**Problem requirements**:
Look through the records below for the line with "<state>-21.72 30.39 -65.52" and the line with "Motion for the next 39", then return those lines and all lines between, exactly.

Stored data:
○ ○ ○ ○ ○ ○ ○

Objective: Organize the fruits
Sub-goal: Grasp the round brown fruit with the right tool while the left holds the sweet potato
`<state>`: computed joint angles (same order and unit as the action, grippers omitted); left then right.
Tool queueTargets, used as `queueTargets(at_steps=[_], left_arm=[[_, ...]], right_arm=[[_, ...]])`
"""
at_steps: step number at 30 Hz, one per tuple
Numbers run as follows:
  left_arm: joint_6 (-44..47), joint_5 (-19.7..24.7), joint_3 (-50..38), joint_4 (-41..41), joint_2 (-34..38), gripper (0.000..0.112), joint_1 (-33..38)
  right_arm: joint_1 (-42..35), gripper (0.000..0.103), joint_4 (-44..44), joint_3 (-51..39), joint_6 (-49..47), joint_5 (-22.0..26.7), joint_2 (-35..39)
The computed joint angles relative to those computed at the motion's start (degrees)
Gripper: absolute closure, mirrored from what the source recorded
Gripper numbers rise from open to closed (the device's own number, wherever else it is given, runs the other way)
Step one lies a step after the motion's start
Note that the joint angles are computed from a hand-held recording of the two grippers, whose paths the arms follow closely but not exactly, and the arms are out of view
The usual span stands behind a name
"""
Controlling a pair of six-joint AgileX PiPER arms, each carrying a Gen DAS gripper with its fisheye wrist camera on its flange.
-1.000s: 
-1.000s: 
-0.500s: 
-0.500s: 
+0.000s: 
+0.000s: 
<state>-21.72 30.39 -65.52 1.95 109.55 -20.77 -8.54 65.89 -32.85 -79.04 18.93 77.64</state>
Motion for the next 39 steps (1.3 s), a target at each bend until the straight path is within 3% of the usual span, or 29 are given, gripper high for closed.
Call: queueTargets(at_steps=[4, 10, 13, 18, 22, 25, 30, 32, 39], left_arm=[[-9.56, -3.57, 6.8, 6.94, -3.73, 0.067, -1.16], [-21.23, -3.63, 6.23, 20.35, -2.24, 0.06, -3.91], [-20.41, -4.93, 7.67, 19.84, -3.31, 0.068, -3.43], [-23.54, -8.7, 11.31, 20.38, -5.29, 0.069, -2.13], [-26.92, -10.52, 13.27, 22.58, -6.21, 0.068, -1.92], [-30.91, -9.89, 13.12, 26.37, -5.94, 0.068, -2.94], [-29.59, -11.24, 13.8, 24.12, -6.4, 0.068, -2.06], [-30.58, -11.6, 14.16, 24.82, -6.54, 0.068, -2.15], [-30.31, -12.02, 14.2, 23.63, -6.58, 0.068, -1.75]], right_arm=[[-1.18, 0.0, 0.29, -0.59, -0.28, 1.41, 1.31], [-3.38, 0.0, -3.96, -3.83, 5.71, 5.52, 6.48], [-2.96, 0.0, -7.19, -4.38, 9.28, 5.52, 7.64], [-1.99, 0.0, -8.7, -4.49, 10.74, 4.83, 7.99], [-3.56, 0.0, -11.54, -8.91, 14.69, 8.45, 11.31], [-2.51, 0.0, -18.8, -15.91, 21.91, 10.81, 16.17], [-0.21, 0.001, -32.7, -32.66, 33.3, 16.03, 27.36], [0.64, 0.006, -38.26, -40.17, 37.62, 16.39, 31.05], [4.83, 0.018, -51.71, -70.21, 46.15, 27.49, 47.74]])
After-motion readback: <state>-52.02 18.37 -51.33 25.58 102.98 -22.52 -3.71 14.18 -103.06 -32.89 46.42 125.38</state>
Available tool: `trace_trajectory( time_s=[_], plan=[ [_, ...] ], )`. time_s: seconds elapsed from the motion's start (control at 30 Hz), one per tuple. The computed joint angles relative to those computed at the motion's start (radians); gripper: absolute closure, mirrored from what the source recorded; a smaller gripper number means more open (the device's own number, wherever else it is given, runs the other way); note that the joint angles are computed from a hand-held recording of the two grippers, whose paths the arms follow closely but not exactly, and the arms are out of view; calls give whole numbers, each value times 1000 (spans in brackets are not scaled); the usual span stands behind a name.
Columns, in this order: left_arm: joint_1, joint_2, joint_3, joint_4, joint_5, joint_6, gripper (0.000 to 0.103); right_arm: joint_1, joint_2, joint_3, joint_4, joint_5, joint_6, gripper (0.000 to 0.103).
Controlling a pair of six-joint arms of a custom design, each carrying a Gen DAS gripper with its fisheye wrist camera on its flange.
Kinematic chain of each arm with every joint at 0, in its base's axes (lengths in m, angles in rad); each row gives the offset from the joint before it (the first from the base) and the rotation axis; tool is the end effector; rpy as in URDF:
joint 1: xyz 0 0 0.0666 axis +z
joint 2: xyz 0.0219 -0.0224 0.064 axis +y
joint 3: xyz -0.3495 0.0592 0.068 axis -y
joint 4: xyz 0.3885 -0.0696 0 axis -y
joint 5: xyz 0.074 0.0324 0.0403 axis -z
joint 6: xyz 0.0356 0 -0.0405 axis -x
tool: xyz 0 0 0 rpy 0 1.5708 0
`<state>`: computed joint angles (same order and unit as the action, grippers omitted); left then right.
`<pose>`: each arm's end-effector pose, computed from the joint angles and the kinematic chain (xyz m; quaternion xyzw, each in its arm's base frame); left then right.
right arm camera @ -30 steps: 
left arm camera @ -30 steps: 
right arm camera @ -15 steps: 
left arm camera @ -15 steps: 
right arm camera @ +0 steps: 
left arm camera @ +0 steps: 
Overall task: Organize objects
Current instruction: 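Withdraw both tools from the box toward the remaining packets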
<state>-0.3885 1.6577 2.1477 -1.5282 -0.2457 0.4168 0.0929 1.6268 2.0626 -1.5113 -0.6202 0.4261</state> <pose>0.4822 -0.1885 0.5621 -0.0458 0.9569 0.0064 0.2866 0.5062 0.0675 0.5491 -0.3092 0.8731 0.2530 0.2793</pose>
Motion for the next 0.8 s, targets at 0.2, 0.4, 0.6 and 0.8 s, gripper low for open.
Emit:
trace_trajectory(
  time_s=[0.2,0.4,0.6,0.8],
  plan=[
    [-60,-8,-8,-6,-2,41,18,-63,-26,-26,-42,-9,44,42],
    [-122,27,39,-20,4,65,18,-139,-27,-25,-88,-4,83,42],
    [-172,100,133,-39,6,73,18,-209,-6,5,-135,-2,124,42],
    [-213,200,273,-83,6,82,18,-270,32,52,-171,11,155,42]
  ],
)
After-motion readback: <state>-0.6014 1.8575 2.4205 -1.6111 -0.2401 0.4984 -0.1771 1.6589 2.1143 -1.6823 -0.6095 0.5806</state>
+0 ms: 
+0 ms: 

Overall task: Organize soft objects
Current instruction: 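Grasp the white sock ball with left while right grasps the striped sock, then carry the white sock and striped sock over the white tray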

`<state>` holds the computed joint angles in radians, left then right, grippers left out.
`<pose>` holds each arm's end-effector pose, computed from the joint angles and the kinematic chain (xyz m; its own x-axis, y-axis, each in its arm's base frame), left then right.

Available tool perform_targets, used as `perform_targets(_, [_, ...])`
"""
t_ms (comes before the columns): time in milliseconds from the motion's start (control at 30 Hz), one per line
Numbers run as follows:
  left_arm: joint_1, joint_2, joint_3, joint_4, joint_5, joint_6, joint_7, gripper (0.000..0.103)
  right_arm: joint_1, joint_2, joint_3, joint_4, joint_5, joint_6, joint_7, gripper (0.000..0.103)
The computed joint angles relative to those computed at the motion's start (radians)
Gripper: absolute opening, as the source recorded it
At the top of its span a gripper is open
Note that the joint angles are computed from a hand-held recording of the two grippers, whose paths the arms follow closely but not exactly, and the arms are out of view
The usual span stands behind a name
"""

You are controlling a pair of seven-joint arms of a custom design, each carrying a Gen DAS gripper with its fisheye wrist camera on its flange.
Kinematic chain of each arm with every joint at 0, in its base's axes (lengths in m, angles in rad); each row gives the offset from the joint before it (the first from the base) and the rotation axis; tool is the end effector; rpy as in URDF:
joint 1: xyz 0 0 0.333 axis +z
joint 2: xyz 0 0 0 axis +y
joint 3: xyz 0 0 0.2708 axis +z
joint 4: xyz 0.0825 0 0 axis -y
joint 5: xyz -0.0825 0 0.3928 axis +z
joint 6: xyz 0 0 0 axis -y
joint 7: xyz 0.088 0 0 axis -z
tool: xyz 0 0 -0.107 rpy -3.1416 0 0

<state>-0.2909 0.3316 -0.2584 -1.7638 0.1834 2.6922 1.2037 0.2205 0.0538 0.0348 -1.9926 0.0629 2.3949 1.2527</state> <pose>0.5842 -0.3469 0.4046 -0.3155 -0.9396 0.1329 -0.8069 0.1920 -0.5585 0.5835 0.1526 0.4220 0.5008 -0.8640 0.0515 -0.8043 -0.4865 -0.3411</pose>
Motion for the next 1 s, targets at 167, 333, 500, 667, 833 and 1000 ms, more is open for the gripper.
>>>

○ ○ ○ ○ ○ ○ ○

**Response to the task**:
<state>-21.72 30.39 -65.52 1.95 109.55 -20.77 -8.54 65.89 -32.85 -79.04 18.93 77.64</state>
Motion for the next 39 steps (1.3 s), a target at each bend until the straight path is within 3% of the usual span, or 29 are given, gripper high for closed.

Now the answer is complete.